The weekend of our visit coincided with Eat! A brilliant food festival with a packed programme of free tastings, street food extravaganzas and cheffy displays. We headed for the roof of Fenwicks for an alfresco “Naked Feast” cooked by up and coming local chefs.

To be honest we weren’t quite sure what to expect. The thought crossed my mind that I was in Newcastle so why hadn’t I brought a coat? I told a friend that dining outside on Fenwicks’ roof was one of the highlights of our trip. “That’ll be cold” he said, before telling me he was off to Nice.

The meal was communal with sharing pates of prosciutto, baked camembert, tear and share bread and glasses of fruity rose wine. BBQ meats and fishes followed and a spectacular Pavlova delivered as the finale. We were warmed by food and wine and fabulous Geordie company. That’s what I had forgotten about the city. It’s legndary friendliness. It isn’t PR. And it’s a beautiful thing.

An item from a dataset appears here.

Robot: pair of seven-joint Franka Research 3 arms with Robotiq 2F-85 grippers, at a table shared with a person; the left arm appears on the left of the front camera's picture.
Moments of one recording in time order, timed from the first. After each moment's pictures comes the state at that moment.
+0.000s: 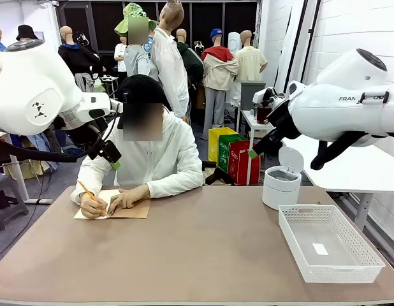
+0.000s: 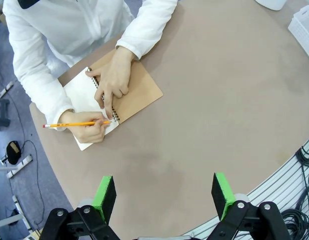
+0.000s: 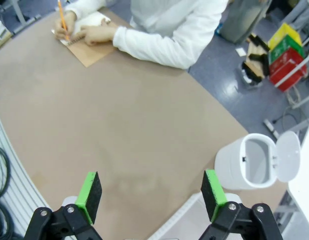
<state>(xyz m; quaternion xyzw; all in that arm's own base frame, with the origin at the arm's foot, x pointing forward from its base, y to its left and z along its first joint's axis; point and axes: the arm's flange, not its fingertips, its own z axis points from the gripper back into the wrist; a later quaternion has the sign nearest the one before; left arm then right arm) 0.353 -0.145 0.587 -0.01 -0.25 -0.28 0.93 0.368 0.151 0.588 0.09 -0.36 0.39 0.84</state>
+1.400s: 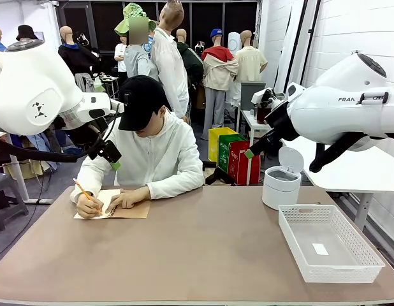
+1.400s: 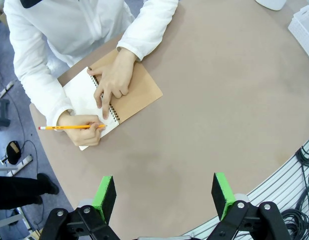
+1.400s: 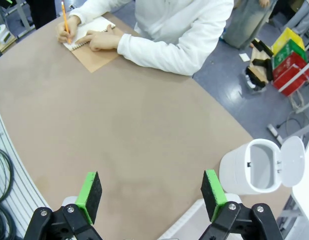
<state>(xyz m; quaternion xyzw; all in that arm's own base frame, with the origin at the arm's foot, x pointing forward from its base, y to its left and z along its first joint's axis) 0.353 -0.145 0.587 -0.01 -0.25 -0.28 0.93 0.368 0.154 0.584 0.10 -0.36 0.39 0.84</state>
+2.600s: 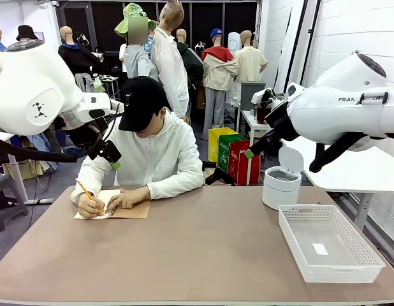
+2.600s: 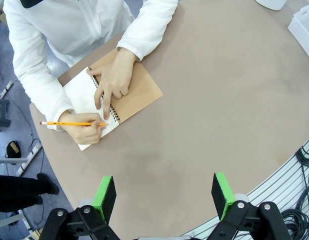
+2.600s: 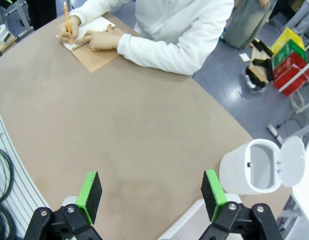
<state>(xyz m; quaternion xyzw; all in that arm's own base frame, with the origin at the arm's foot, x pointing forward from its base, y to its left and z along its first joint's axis) 0.353 -0.145 0.587 -0.01 -0.25 -0.28 0.93 0.368 0.154 0.584 0.10 -0.36 0.39 0.84</state>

Newcastle itself is still the handsome location it ever was with areas like Grainger Town the Georgian quarter of the city, elegant Grey Street – voted the best street in Britain by BBC Radio 4 listeners – and the beautiful Theatre Royal. A huge 40% of the buildings in Grainger Town are listed so were amongst the many places I recognised but I was really keen to head off to the reinvented contemporary area on the Tyne home of theNorman Foster designed Sage Gateshead and the Baltic contemporary art gallery.

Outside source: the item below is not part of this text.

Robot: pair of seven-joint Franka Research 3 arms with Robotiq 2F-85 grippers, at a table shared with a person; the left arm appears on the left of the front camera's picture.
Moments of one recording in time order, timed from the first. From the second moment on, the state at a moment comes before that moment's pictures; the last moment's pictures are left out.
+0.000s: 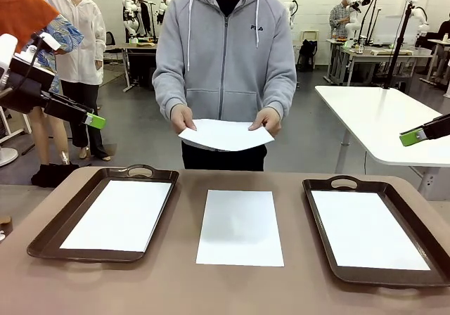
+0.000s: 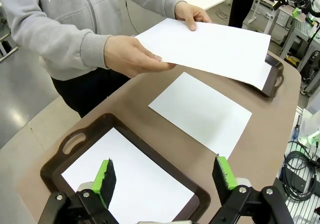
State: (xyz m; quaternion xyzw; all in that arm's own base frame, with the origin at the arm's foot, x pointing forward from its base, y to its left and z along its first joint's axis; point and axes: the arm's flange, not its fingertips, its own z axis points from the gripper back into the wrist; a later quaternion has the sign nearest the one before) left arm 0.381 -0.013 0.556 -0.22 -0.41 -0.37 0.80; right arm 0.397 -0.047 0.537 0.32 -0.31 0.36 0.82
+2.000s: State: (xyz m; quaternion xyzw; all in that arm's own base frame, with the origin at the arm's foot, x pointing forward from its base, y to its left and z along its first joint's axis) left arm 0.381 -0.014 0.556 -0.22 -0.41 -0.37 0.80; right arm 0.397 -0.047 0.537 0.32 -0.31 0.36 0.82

We walked over the Millennium “Winking Eye” Bridge that connects Newcastle to Gateshead. It has the claim to fame of being the world’s first tilting bridge and is one of several spanning the River Tyne, including the Tyne Bridge and Robert Stephenson’s High Level Bridge.

Our lovely Blue Badge guide Jan Williams told us that Newcastle’s stunning new landmarks were a result of collaboration between the two different authorities Newcastle and Gateshead.

They not only became expert at applying for lashings of lottery cash during the boom years but they thought big. The result is the transformation of what I remember an area of downbeat bars we students thought of as bohemian and the wonderful Tyne bridge which is still an impressive sight.

Sunday is the day to stroll around the Quayside market which is famed for having artisanal arty merchandise but I headed next morning to Malmaison hotel on Newcastle’s Quayside. Le Petit spa at the Newcastle Mal is the perfect place to retreat to a world of calming therapies and peaceful treatments and a wonderfully restorative facial and excellent manicure followed by a legendary lunch was a perfect way to wind down after a hectic time in the city.